In Shoji, the output is written in Apache parquet file format, with the following schema:

field (column) name

type

nullable

description

chrom

string

False

chromosome name

begin

uint32

False

window start position

end

uint32

False

window end position

uniq_id

string

False

unique id of this window

gene_id

string

False

gene id

gene_name

string

False

gene name

gene_type

string

False

gene type, eg: protein coding, lncRNA,…

feature

string

False

gene feature, intron or exon

nr_of_region

string

False

number of the current region

total_region

string

False

total number of regions

window_number

uint16

True

window number

strand

string

False

strand info

sample

string

False

sample name

pos_counts

map_(uint32, uint32)

False

Map of chromosome positions to crosslink counts

createMatrix

This function creates R friendly output matrices. It was seen that in some CLIP experiments the adjacent overlapping windows in the sliding windows file are duplicates of each other. In such cases, downstream analysis of these duplicate windows are not at all useful.

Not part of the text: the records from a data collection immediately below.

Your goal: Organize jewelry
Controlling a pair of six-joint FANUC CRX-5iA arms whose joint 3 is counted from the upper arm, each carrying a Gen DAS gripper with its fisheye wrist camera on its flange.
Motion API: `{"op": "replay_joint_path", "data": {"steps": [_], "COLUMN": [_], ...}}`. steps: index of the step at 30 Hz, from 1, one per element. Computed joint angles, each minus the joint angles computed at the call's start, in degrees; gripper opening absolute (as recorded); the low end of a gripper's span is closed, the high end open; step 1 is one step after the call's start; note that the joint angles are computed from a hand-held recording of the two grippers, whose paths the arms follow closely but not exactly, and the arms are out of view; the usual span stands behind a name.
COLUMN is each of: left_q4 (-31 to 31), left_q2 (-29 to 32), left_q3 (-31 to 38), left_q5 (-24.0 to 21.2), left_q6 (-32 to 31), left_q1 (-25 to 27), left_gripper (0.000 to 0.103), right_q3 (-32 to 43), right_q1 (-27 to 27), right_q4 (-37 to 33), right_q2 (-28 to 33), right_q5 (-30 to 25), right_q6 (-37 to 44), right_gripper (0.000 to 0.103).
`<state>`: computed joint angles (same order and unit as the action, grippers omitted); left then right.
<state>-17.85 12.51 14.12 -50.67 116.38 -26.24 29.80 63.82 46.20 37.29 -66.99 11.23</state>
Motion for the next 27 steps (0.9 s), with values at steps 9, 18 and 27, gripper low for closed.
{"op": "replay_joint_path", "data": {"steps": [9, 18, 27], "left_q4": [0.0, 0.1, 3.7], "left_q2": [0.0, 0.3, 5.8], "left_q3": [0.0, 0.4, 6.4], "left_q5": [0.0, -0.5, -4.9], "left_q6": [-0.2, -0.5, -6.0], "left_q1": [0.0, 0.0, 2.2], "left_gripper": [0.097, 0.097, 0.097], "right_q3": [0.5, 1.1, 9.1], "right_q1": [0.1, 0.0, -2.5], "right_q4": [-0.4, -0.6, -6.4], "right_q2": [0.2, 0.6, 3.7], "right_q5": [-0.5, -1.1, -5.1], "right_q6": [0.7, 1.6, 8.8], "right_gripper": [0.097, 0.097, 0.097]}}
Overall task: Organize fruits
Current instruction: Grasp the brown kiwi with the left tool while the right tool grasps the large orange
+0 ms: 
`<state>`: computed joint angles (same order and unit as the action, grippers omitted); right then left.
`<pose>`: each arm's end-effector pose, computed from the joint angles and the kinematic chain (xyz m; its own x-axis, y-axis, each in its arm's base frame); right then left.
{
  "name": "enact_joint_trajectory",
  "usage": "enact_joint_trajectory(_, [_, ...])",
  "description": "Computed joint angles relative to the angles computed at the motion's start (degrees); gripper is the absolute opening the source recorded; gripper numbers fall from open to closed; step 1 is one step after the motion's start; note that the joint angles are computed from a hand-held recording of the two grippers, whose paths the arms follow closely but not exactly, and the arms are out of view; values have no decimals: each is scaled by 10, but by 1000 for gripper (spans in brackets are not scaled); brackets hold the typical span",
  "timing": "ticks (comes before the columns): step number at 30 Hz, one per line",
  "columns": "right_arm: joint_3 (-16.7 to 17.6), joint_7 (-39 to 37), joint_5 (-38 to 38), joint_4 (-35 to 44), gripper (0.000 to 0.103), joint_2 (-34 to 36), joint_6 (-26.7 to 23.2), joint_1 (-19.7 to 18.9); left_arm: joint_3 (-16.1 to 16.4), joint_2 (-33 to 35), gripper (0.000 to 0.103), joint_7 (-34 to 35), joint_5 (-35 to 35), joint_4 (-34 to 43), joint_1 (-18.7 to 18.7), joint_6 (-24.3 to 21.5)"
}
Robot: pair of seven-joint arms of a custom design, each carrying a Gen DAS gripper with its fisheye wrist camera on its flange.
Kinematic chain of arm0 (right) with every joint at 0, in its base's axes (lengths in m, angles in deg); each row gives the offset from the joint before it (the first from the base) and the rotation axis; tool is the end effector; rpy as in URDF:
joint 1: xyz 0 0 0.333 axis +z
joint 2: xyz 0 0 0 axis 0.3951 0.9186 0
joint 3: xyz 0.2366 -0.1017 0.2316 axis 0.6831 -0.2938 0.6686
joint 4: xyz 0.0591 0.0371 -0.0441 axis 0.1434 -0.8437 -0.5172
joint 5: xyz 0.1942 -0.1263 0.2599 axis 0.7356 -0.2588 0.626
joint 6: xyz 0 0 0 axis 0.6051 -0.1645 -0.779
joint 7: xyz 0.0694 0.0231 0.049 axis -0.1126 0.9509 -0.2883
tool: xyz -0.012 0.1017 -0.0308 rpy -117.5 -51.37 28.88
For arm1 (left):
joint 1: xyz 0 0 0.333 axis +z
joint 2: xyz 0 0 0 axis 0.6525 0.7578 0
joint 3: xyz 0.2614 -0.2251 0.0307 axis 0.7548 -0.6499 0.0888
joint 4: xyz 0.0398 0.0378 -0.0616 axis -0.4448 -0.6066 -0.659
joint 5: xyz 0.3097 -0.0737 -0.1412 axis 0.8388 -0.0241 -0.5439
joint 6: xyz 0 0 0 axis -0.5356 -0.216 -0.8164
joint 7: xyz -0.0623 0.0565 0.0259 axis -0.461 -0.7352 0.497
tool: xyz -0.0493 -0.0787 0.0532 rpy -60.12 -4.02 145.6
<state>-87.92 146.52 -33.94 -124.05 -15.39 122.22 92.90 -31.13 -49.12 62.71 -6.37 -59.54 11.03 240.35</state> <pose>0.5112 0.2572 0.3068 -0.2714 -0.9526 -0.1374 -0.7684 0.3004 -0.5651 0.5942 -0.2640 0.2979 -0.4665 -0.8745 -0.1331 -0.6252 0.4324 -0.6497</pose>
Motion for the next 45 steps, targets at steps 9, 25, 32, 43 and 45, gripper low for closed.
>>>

As a workaround, while aggregating crosslink counts across all samples, this functon also filters out overlapping windows with duplicate crosslink counts across all samples, and keeps only the 5’ most window (in gene direction). This behavior can be overridden by using --allow_duplicates flag.

The following output files are generated:

  • count matrix: aggregated crosslink sites per window, per sample

  • annotation table : flattened annotation file with unique ids, gene names, gene features, gene ids, etc.

  • max count matrix (optional): maximum crosslink sites per window, per sample

Annotation table follows the following schema:

Column

Description

unique_id

Unique identifier of this window

chromosome

Chromosome name

begin

window start position

end

window end position

strand

Strand info

gene_id

Gene identifier

gene_name

Gene name

gene_type

Gene type, eg: protein coding, lncRNA,…

gene_region

Gene region type, intron or exon

Nr_of_region

number of the current region

Total_nr_of_region

total number of regions

window_number

(optional) Number of this window in the region

Further analysis

Further analysis and processing of crosslink windows is done using R/Bioconductor package DEWSeq. Please refer to the user manual of this package for requirements, installation and help.